The standard directions for small claims are modified to require the parties to explain why the failed to attend a mediation when submitting their documents (PD 27A App.B).
Fast Track and Intermediate Track & Multi Track
The standard directions to be made by court in Fast Track and Intermediate Tracks must now include a provision after those directions relating to disclosure, evidence and experts “whether to order or encourage the parties to engage in alternative dispute resolution”:
r.28.7(d), r.28.14(f) and 29.2(1A).
Model Orders
For Fast Track and Intermediate Track claims, model paragraphs for inclusion in orders are available here:
https://www.justice.gov.uk/courts/procedure-rules/civil/standard-directions/list-of-cases-of-common-occurrence/menu-of-sd-paragraphs
The new model paragraphs for a stay to facilitate ADR is;
(1) The claim is stayed until xxxx, during which period the parties will attempt to settle the matter or to narrow the issues.
(2) By 4pm on xxxx the Claimant must notify the court in writing of the outcome of negotiations (without disclosing any matters which remain subject to ‘without prejudice’ terms) and what, if any, further directions are sought. Failure to comply with this direction or to engage properly in negotiations may result in the application of sanctions. If settlement has been reached, the parties must file a consent order signed by all of them.
For Multi-Track claims there is specific wording set out in PD29, paragraph 4.10 which says;
4.10 Where the court is to give directions on its own initiative without holding a case management conference and it is not aware of any steps taken by the parties other than the exchange of statements of case, its general approach will be-
…
(9) in such cases as the court thinks appropriate, the court may give directions ordering or encouraging the parties to engage in alternative dispute resolution ADR. Such directions may be, for example, in the following terms:
“The parties shall by [date] consider whether the case is capable of resolution by ADR. If any party considers that the case is unsuitable for resolution by ADR, that party hall be prepared to justify that decision at the conclusion of the trial, should the judge consider that such means of resolution were appropriate, when he is considering the appropriate costs order to make.

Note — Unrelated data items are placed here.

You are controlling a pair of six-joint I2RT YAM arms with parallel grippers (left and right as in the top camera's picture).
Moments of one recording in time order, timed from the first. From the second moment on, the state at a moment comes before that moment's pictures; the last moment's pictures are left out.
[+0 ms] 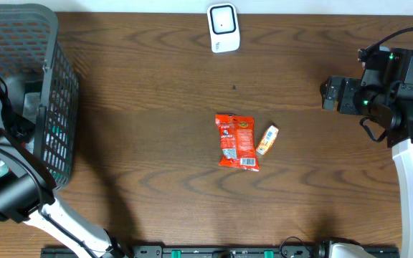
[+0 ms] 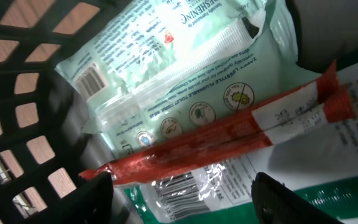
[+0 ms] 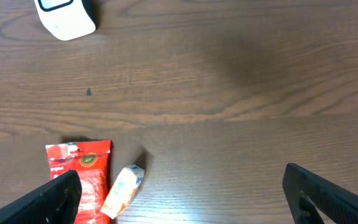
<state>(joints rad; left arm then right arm) 0.64 2.07 1.65 -1.16 -0.35 -0.43 -0.10 1.33 1.37 -0.93 -0.16 0.06</state>
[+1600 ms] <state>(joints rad) 0.64 2.08 1.52 -1.00 -0.37 -0.38 -0.10 1.33 1.37 -0.93 -0.16 0.06</state>
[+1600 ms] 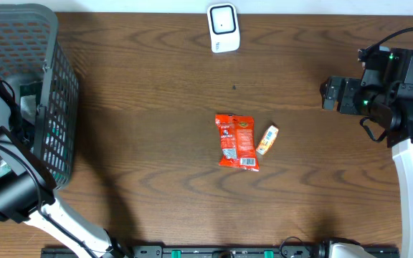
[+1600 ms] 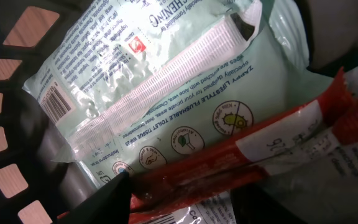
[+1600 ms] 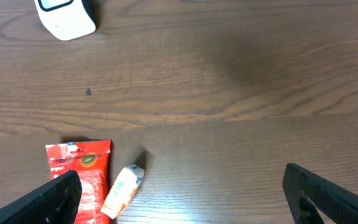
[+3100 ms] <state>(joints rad) 0.58 1.23 1.54 -1.00 0.10 -0.58 -0.10 1.33 1.37 -0.93 -0.16 0.06</state>
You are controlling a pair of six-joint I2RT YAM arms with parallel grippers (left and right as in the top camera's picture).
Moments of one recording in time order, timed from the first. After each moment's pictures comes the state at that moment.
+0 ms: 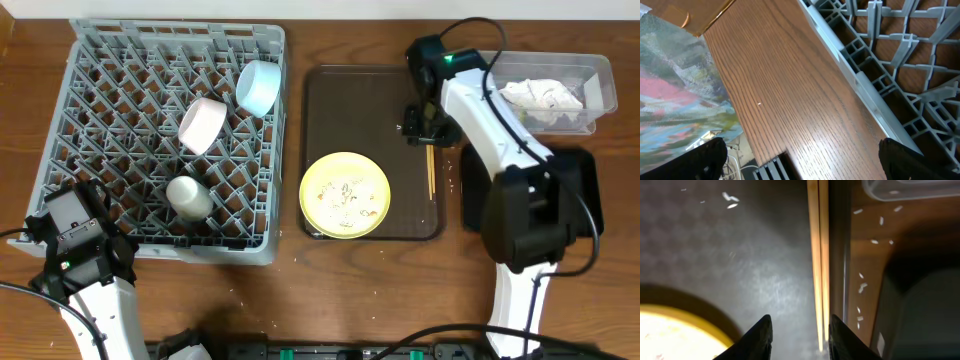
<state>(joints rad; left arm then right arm) 0.49 0.99 0.85 -1.00 -0.56 -0.27 0.27 2.18 1.83 -1.21 0.07 0.42</state>
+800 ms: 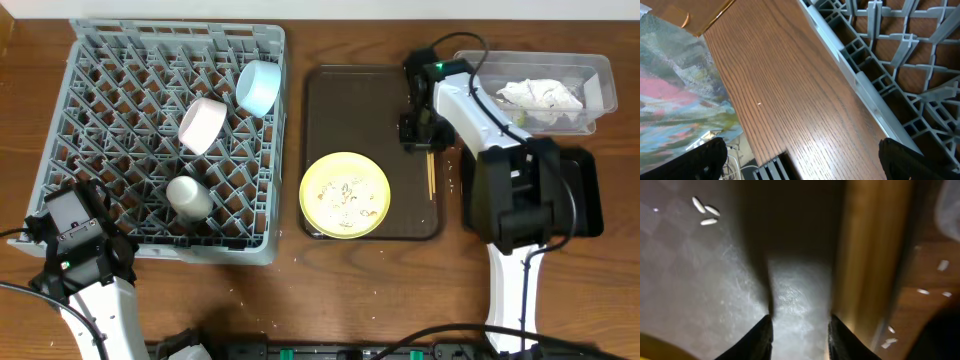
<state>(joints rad) 0.49 0.99 0.85 -1.00 -0.56 -0.27 0.25 2.31 1.83 -1.13 0.03 0.30</state>
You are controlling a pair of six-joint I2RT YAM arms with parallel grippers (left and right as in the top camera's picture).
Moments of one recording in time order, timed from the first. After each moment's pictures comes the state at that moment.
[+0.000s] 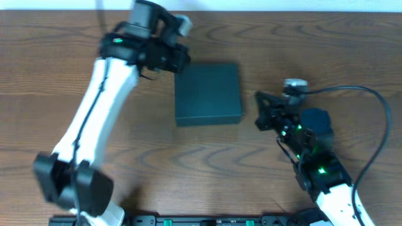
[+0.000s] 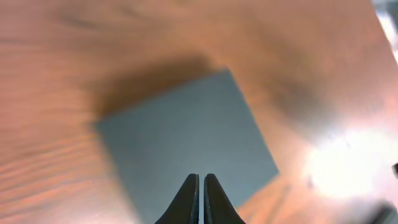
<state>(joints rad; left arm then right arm) -0.26 1.75 1.74 -0.93 0.44 -0.08 0.29 0.92 0.57 0.02 -0.11 0.50</state>
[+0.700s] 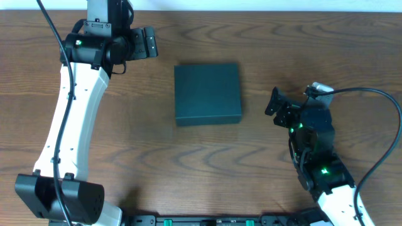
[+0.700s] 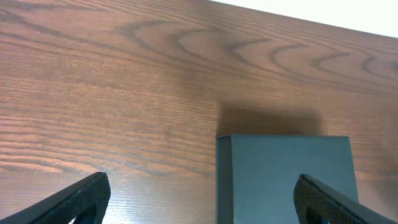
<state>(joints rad) -0.13 1.69 1.75 -0.95 0.09 -0.26 0.26 0.91 0.57 -0.08 0.28 0.47</state>
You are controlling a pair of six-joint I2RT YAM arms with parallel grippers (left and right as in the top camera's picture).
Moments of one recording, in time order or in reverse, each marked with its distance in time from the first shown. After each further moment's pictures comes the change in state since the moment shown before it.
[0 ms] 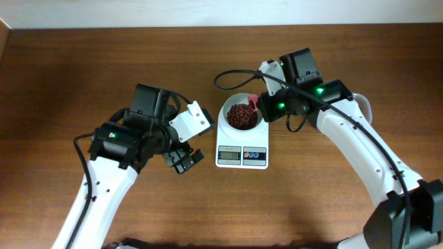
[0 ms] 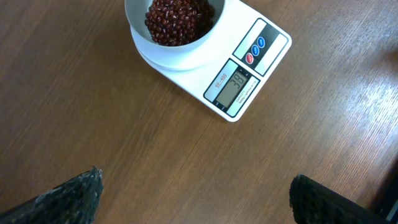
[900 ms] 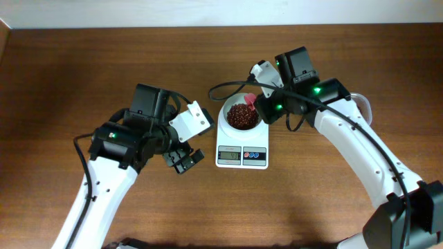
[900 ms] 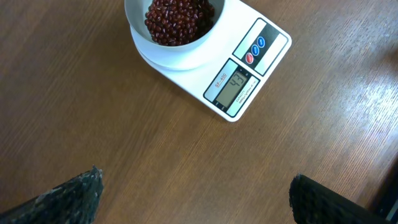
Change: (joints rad) left arm 0.000 0.000 0.000 0.000 0.000 0.000; right arm 0.021 0.000 0.021 -0.020 0.004 -0.147
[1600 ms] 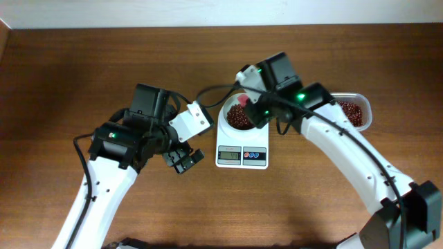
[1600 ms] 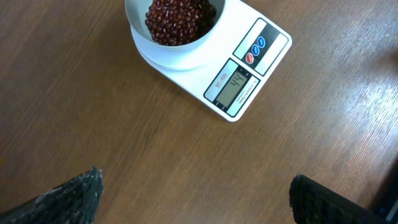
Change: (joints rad) left arm 0.000 0.000 0.000 0.000 0.000 0.000; right arm 0.116 0.004 0.017 0.006 0.194 -0.043
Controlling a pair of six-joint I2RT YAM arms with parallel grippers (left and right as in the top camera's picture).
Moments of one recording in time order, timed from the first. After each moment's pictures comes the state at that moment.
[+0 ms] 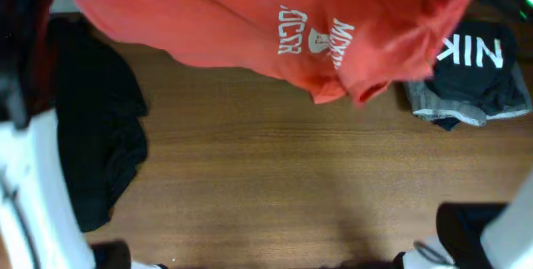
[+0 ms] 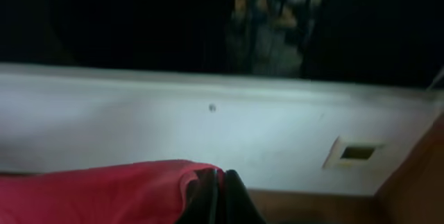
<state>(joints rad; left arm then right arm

The party considering the case unsuitable for ADR shall, not less than 28 days before the commencement of the trial, file with the court a witness statement without prejudice save as to costs, giving reasons upon which they rely for saying that the case was unsuitable.”
Costs consequences
The general discretion of the court in awarding costs is set out in r.44.2, of which one element in r.44.2(5) includes the conduct of the parties. The conduct includes matters such as;
(a) Conduct before, as well as during, the proceedings and in particular Pre-Action Conduct or any relevant pre-action protocol
…
(e) whether a party failed to comply with an order for alternative dispute resolution, or unreasonably failed to engage in alternative dispute resolution.
Conclusion
The first compulsory mediation orders are already being seen in the courts. The changes to the CPR will provide confidence to the courts to make those orders, and perhaps to bring a truly unwilling party to come to the negotiating table.